Ensure that your backup strategies are appropriate to the environment. For non-production, do we need daily incremental backups? For critical production machines determine if Azure Site Recovery would be appropriate and implement and test your recovery plans.
Update your processes to ensure the level of protection afforded to your workloads is appropriate to the current impact. For example, if you have a new service you are deploying, when you look at the expected ramp up of usage and growth in criticality do you need that warm standby system running today or perhaps could you wait until it hits a revenue impact of £1m per hour? Set clear metrics for helping teams to understand what level of protection they need; too often we see instances where teams are investing in too much protection – with the associated opportunity cost of being unable to invest in new features – as well as mission critical systems having inadequate protection for fear of spending more.

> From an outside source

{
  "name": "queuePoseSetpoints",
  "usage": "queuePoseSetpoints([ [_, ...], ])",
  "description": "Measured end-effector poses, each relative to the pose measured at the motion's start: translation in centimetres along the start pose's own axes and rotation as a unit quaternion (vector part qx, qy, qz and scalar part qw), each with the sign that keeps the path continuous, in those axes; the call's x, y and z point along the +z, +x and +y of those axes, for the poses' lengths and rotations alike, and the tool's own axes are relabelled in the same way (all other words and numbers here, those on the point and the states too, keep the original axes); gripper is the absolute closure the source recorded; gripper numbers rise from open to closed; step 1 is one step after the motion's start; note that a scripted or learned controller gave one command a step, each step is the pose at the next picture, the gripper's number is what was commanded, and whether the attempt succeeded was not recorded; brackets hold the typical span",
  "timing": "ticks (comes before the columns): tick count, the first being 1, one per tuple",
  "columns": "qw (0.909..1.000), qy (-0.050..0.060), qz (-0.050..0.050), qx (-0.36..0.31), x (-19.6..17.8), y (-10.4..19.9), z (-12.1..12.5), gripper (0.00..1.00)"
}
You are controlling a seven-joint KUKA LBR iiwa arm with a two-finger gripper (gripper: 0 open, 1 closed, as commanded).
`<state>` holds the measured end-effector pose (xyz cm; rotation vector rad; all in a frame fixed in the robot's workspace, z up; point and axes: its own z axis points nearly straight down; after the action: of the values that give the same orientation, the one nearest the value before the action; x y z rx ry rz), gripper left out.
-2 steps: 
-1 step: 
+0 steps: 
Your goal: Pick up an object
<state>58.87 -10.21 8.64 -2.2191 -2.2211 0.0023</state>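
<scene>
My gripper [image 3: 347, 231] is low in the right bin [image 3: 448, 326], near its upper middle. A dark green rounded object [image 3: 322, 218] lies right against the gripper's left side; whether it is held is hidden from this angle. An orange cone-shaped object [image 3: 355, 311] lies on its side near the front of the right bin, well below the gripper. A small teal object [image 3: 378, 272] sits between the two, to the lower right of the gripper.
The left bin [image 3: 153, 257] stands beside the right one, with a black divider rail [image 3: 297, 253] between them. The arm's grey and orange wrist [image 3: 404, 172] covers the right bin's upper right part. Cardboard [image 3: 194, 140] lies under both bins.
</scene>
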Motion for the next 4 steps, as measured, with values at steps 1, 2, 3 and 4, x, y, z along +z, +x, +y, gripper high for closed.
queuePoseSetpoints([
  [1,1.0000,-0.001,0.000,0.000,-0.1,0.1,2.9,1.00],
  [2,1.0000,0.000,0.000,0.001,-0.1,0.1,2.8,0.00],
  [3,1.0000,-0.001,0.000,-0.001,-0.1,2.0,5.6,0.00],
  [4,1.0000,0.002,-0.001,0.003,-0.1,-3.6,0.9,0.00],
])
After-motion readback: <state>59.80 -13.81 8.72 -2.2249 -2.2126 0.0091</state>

Leverage automation to “inflate” your DR environment when you require it, this way you can avoid paying for any reservations or disk storage for your standby environment. When going down this route you will obviously need to ensure you have any data (e.g. databases) replicated and take into account how long the end-to-end process takes – will it meet your Recovery Time Objective?
Unless you have recently tested your disaster recovery (DR) procedures and run actual production workload, for the author at least, it is difficult to be confident in your position. There are few instances where a workload is a true island, instead it will exist amongst an ecosystem of systems it needs to consume and which consume it. It is highly likely that the ecosystem as a whole is going through an ever-increasing amount of change, so potentially your DR test is invalid the day after you switch back to your “primary” location.
Instead you should look to use automation to update your processes, so that you could perhaps leverage your DR plan as part of major releases. This would mean load would regularly switch between regions and your teams would be familiar and comfortable with switching the traffic.
Tag your workloads by criticality, ensure that not only are you not overinvesting in DR but that you are not underinvesting – this is a frustratingly common scenario where a non-mission critical application will have over-invested in availability whilst a critical application has zero chance of hitting their recovery objectives.
Active/Active in this case refers to your workload always serving traffic from multiple regions. This is the gold standard in terms of continuously validating your ability to survive a regional outage.
It is critical of course that you remember our first point – ensure that your level of protection is appropriate for each system. It is very easy to get carried away and overspend, while under-investing can lead to audit failures in terms of risk management and of course headline grabbing outages.
In this post we have explored how we can apply a Pay As You Go Mindset to challenge our “run” assumptions, such as production machines that must be available 24/7, or that disaster recovery is an all-or-nothing process.
Whilst we have focused on Virtual Machines for these posts, the concepts outlined can be applied to Platform as a Service (PaaS) capabilities too. For example you can run Active/Active, programmatically change service tiers to reflect current demand or evolving criticality, and of course use automation capabilities to build your DR on demand.
The core messages are firstly that it is all too easy to apply your hard earned knowledge from a traditional data centre and make your cloud deployments look like just another DC. Many of the lessons you learned from running infrastructure are still valid – it is through combining that knowledge with the on-demand possibilities of the cloud you can transform your organisation’s cost base and the speed at which it can operate. The second message is that to truly own and manage your costs you need to make the application owners accountable and responsible for their spend – it isn’t just the fun bits that get democratised!